Come abbiamo già avuto modo di approfondire, nella OST (Open Space Technology, quella vera, che esime dagli “open space” intesi come meri “spazi aperti”) l’impiego di capacità e competenze organizzative, gestionali e tecniche viene messo al centro dell’azienda, tradizionalmente negli uffici l’architettura degli spazi aziendali argomenta in merito alla centralizzazione della proprietà e della direzione.

 

In effetti, il termine stesso di “ufficio” indica il dovere, il compito inerente alla funzione o alla mansione esercitata, alla carica o al posto ricoperti. Precedentemente esisteva il “gabinetto”, inteso nel significato originario del termine come un piccolo locale adibito ad uso personale, alla stregua di un ufficio, solitamente utilizzato per colloqui riservati o per il ricevimento di ospiti.

In questa chiave architettonica la ridondanza del contenuto viene accentuata sull’ordine gerarchico e sul controllo interno dell’organizzazione aziendale: uffici più grandi, solitamente predisposti nelle zone più soleggiate o affacciate sui panorami circostanti, sono assegnate alla proprietà od all’amministratore delegato. Vi si affacciano gli uffici della segreteria direzionale e l’amministrazione, per poi assegnare via via in “scatole” sempre più piccole ed a comparti stagni le competenze tecniche, gli uffici di “customer” (care, service etc.) ed, infine, il reparto di produzione, solitamente staccato dal resto della compagine “impiegatizia”.

Un esempio storico, tutto italiano si trova della progettazione degli Uffizi di Firenze, che  permettono di capirne le dinamiche e la volontà architettonica, economica, politica e socio-culturale.

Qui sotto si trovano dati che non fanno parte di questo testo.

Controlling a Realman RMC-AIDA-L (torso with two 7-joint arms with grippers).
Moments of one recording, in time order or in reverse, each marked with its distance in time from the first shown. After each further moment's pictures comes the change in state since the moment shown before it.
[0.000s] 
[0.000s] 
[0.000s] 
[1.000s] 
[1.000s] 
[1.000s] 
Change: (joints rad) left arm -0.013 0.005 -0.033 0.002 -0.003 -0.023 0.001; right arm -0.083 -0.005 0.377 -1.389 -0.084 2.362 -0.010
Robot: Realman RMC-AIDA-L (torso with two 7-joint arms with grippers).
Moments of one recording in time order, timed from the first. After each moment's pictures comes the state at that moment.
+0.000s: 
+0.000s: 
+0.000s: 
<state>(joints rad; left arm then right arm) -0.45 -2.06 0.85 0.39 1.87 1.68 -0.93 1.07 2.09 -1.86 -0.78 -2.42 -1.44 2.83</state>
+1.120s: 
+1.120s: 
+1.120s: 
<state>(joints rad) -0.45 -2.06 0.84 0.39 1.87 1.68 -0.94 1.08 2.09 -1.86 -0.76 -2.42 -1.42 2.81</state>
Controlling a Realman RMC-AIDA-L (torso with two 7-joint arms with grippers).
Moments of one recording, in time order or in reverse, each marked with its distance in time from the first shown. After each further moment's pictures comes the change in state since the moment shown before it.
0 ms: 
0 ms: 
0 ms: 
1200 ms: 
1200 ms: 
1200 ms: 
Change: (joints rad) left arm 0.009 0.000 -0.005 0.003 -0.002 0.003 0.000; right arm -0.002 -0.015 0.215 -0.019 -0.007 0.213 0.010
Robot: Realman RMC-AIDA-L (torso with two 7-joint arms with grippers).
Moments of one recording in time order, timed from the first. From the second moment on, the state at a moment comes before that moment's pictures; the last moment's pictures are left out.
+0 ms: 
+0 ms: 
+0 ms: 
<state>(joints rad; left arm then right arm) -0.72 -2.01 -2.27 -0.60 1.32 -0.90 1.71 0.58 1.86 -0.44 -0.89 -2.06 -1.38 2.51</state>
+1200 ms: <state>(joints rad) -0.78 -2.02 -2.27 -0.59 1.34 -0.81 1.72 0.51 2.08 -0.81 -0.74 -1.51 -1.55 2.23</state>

A metà del XVI secolo, Vasari fu chiamato da Cosimo a progettare gli uffici che avrebbero dovuto contenere tutte le magistrature cittadine. La peculiarità del progetto fu la risposta ad una esigenza pratica, che consisteva nel fatto che le magistrature non avevano lo stesso ruolo all’interno della città per cui avevano bisogno di spazi architettonici diversi. Uffizi lunghi furono preposti alle magistrature più importanti, Uffizi corti alle magistrature minori. L’ordine architettonico che prevalse fu quello dorico, ad indice di autorevolezza e fermezza, mentre le tre campate di testata vennero contraddistinte da un ordine composito, compromesso voluto da Cosimo stesso.

 

In conclusione, l’Open Space mendace, che ha rappresentato negli ultimi due decenni un vezzo di modernismo in svariate aziende sembra già anacronistico. Il ritorno ai più classici uffici sembra fare capolino a più riprese. Non ci sono architetture giuste o sbagliate, purché ancora una volta l’architettura stessa si faccia interprete dei valori culturali, stavolta riferiti alla corrispondente importanza delle competenze strutturali all’azienda, parafrasando, quindi, le parole di Franco Fortini: “Le parti del discorso come parti della costruzione: l’ingegneria si è unita al paesaggio, è diventata architettura (…)”.